From the time I was a little girl I grew up hearing many stories about my family from my mother and her mother.  I heard names of aunts and uncles, grandparents, cousins, even close family friends who weren't really related but were almost like family.  I heard about birthdays, anniversaries, death dates.  I listened to stories about growing up in New York, Baltimore, Miami.  I was told that my great-grandfather's original name before he came to this country was Gorodetsky and that he came from Kamanets-Podolsky, and that my great-grandmother came from Kreuzburg.

My mother also told me about my father's side of the family -- my grandfather and grandmother, more aunts and uncles and cousins.  My family had strong roots in rural New Jersey and had English ancestry.  I had relatives in New Jersey, Florida, Minnesota.

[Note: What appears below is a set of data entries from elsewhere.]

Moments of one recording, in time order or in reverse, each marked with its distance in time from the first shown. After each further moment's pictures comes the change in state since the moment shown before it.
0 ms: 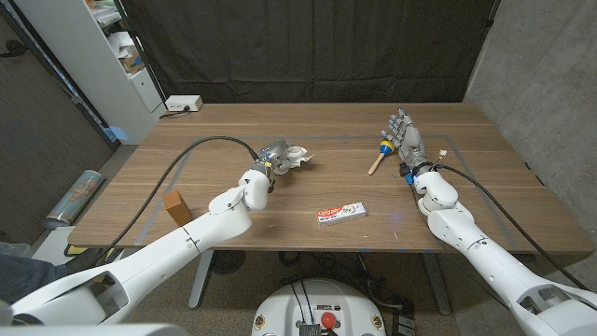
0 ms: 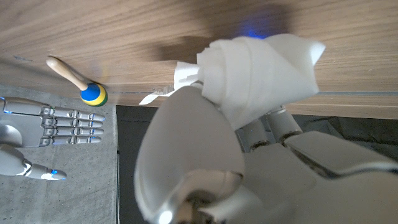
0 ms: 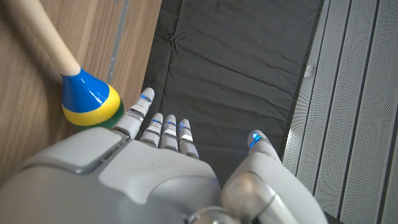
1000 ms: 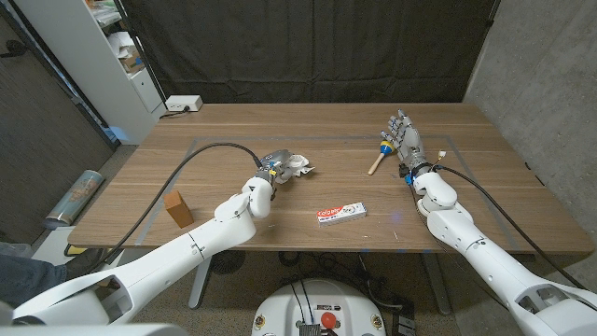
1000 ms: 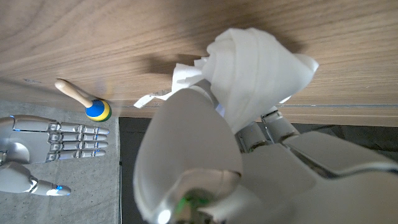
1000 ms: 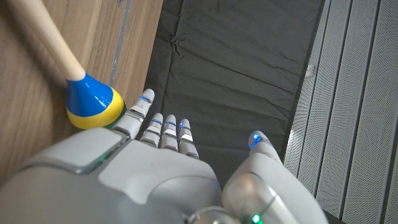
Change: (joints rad) left arm 0.008 -0.017 0.046 0.019 0.059 0.063 -0.029; left_hand -0.008 0.004 0.006 -0.010 -0.007 0.000 0.000 0.000 -0.032 0.002 -0.002 -0.002 -0.046 -0.061 -0.061 0.000 0.000 -0.159 -0.044 -0.050 -0.034; right arm 0.004 0.005 -0.003 0.016 0.005 0.003 0.011; right_hand 0.000 0.000 0.000 0.000 0.000 0.000 0.000 0.000 0.000 0.000 0.000 0.000 0.000 -0.004 0.004 0.000 0.000 -0.007 0.000 0.000 0.000
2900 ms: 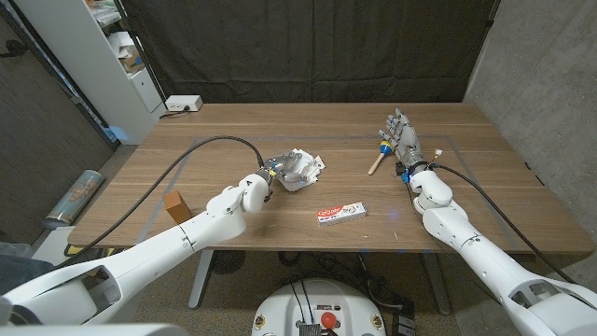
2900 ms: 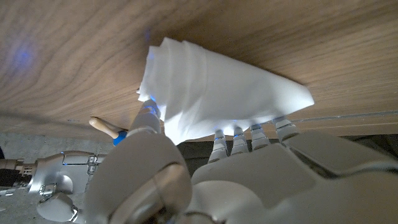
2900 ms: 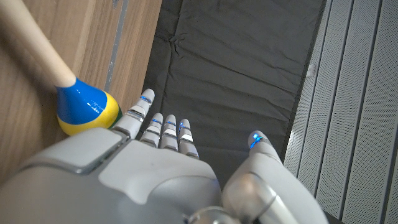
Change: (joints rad) left arm -0.053 0.062 0.040 0.009 0.094 -0.072 -0.213; left_hand -0.814 -0.121 -0.087 0.014 -0.106 -0.635 -0.064 -0.162 -0.116 -0.634 0.115 -0.282 -0.171 -0.674 0.156 -0.332 -0.154 -0.479 0.173 -0.605 -0.012; right arm 0.024 0.024 -0.011 0.028 -0.013 0.004 -0.015; right_hand -0.009 -0.009 0.007 0.007 -0.002 -0.003 0.003 0.000 0.000 0.000 0.000 0.000 0.000 0.000 0.000 0.000 0.000 0.000 0.000 0.000 0.000
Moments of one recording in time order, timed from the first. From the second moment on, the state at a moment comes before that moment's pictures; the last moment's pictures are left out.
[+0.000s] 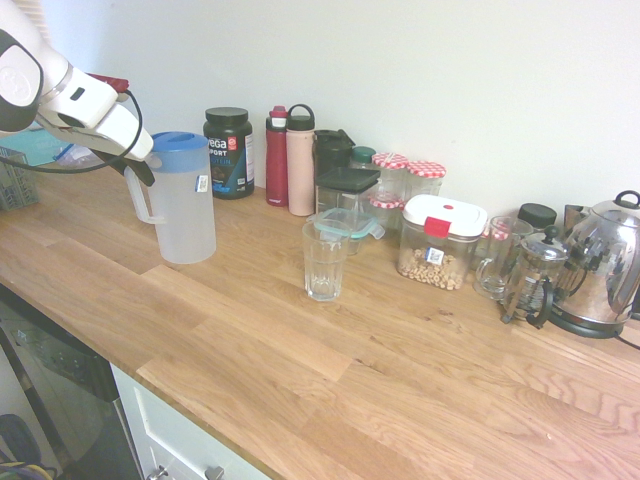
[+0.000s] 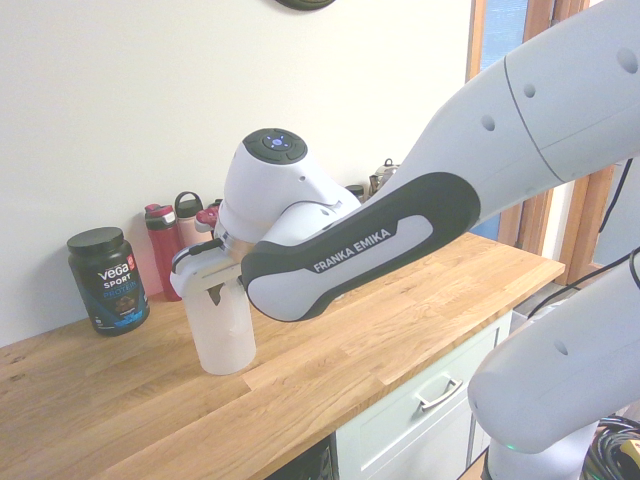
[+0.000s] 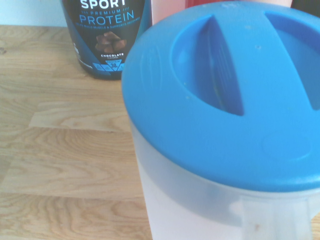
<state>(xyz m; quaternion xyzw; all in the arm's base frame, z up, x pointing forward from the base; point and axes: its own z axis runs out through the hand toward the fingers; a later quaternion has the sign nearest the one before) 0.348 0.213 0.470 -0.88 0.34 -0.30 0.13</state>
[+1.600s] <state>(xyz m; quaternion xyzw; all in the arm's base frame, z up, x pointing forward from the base) 0.260 0.031 0.546 -0.94 0.27 -0.19 0.08</state>
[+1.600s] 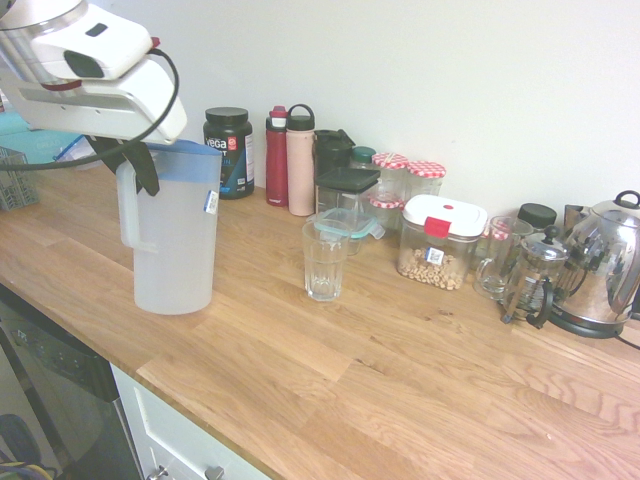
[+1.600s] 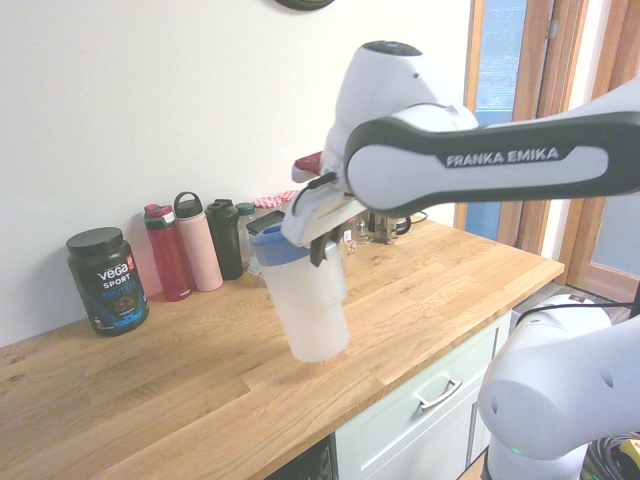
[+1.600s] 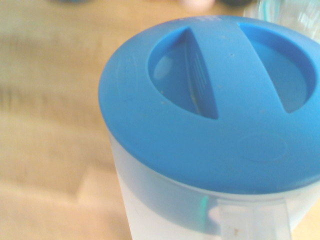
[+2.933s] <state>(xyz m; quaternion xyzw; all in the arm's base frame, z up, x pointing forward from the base) 0.373 -0.228 0.579 -0.99 0.13 -0.03 -0.04</state>
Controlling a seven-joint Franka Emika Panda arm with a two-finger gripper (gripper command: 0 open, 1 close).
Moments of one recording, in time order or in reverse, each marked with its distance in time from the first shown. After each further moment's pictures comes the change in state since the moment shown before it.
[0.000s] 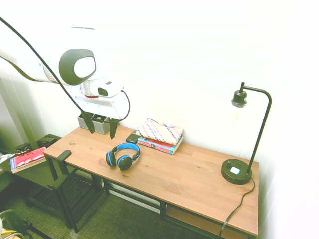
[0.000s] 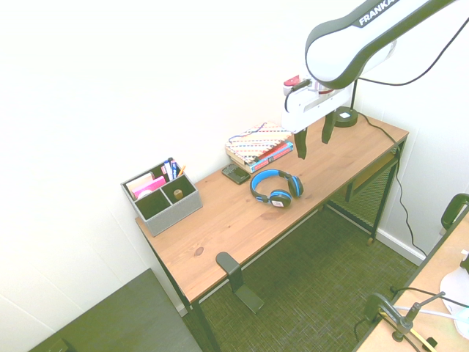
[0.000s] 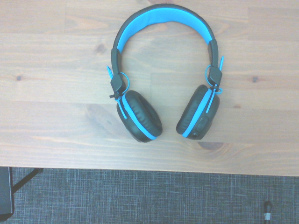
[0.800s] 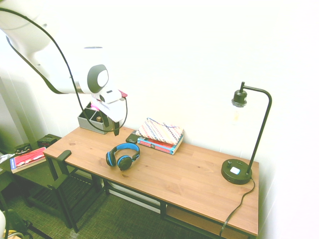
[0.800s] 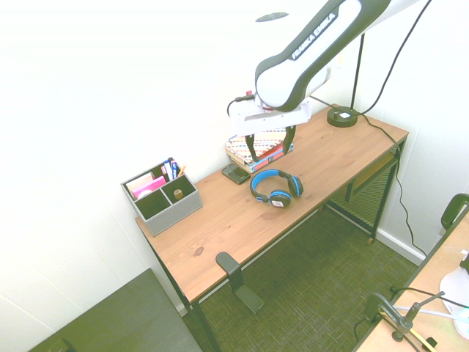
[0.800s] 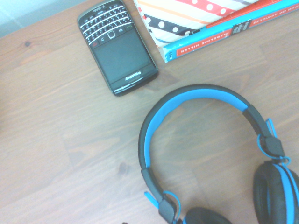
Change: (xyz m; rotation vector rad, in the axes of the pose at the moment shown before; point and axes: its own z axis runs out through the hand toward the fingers) arm 0.034 -0.125 0.084 0.028 0.057 0.471
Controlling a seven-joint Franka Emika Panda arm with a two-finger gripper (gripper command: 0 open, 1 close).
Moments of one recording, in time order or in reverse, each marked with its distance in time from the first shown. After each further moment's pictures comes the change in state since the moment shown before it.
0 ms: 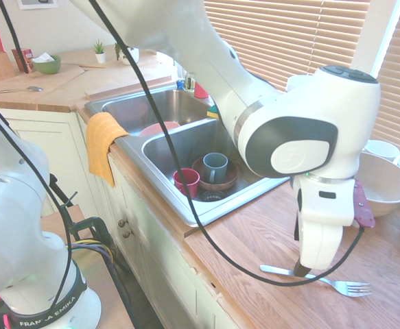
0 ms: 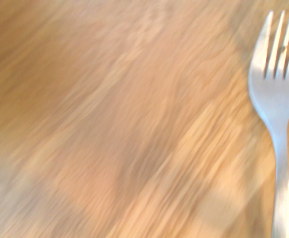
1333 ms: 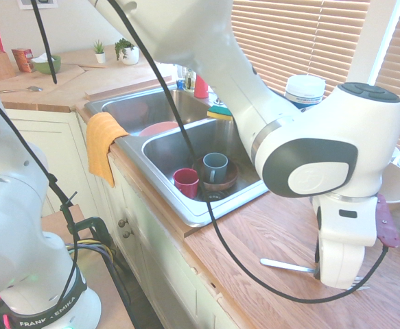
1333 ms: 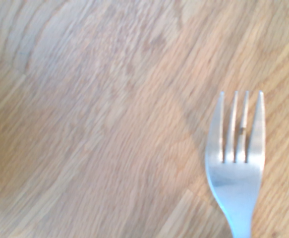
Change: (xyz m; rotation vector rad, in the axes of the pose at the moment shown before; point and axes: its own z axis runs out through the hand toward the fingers) arm 0.029 -0.013 0.010 0.043 0.021 0.051
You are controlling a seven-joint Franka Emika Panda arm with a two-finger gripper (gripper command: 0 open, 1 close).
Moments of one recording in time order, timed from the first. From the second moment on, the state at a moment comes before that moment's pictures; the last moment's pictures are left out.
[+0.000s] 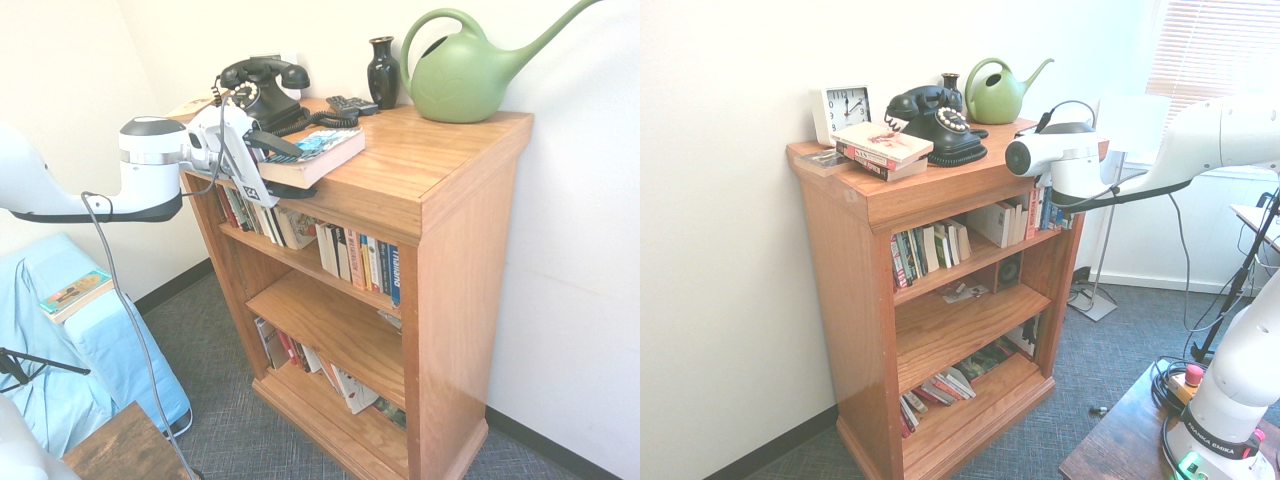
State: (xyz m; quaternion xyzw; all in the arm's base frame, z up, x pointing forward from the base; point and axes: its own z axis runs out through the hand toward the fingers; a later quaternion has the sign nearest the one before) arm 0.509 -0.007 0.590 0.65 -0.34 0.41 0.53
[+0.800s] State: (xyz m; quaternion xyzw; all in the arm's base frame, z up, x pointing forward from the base) arm 0.512 -0.006 0.588 0.65 -0.34 0.41 0.53
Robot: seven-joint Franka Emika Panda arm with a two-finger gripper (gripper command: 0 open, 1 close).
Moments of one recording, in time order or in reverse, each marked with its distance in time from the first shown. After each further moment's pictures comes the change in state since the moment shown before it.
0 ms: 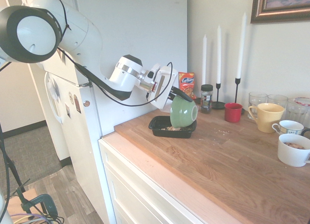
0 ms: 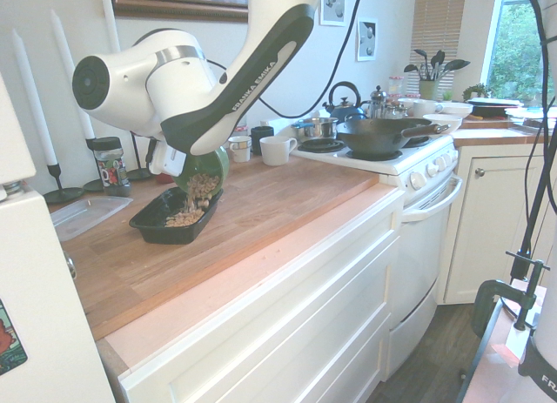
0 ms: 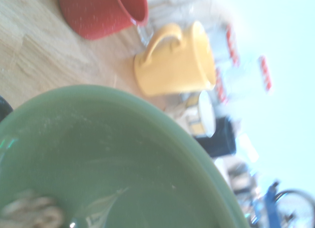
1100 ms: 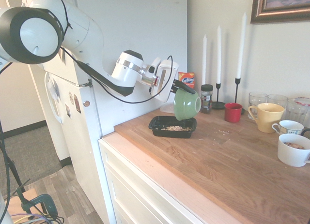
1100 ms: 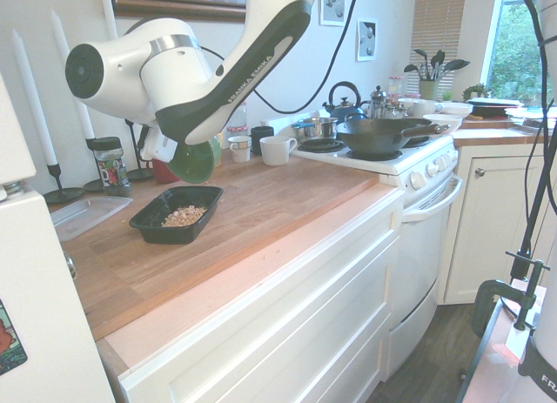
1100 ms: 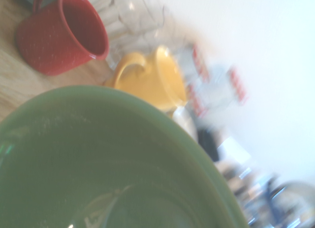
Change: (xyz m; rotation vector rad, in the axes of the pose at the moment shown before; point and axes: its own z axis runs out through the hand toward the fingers) arm 0.051 0.027 0.008 0.033 -0.132 0.224
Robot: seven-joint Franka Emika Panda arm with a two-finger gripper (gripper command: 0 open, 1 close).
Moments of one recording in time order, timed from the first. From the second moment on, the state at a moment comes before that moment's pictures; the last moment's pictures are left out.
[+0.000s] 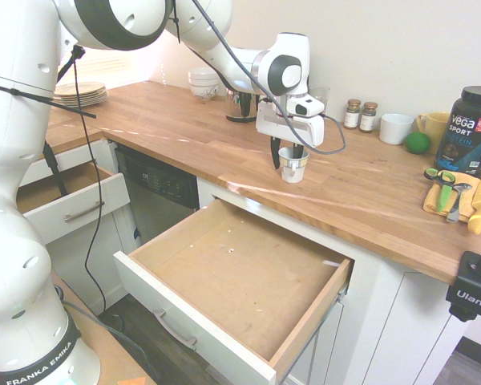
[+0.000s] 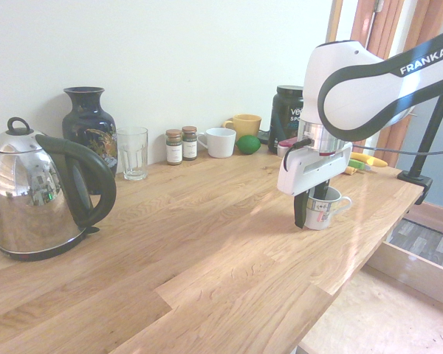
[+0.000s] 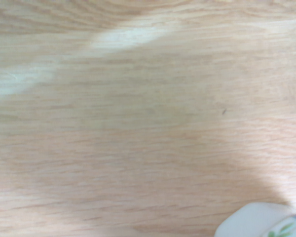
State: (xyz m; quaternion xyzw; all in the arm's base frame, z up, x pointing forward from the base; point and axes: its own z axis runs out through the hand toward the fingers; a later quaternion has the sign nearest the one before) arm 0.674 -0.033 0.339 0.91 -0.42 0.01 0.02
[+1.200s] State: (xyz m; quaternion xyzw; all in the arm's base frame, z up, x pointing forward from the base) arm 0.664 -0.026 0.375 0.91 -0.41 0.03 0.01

And the photographs -- birthdays, weddings, bar mitzvahs, vacations, military, studio portraits, casual settings.  And almost always being told who was in the photo and what was going on -- "This is my Uncle Willie in his uniform during World War I."  "This is the wedding of my Aunt Ruchel.  The whole family was there, including all four Esther Leahs."  "This is my parents' engagement photo."  "This is your father working on one of his cars.  See, there's your uncle hanging over the engine watching him."  "Here's a picture from when your father and I got married."

So when I took my first steps into research, I didn't think of my ancestors as dry names and dates on a page.  They were people I had heard about all my life.  They were real to me.  They were my family.

So many people start researching their families when they've retired, after their parents have passed away, often when they're the oldest family member left.  They regret that they didn't ask more questions of their parents, their grandparents, their aunts and uncles while they were still alive.  But often those members of the older generation didn't take the initiative either and didn't tell their children stories about the family, didn't give their children reasons to be interested.

Those of you who have children and other younger relatives, tell them stories about the family.  Let them know who their ancestors were and are.  Show them how interesting their history is.  And if you still have older relatives to talk to, call or visit and ask them about their lives.  You never know how long you'll have that opportunity.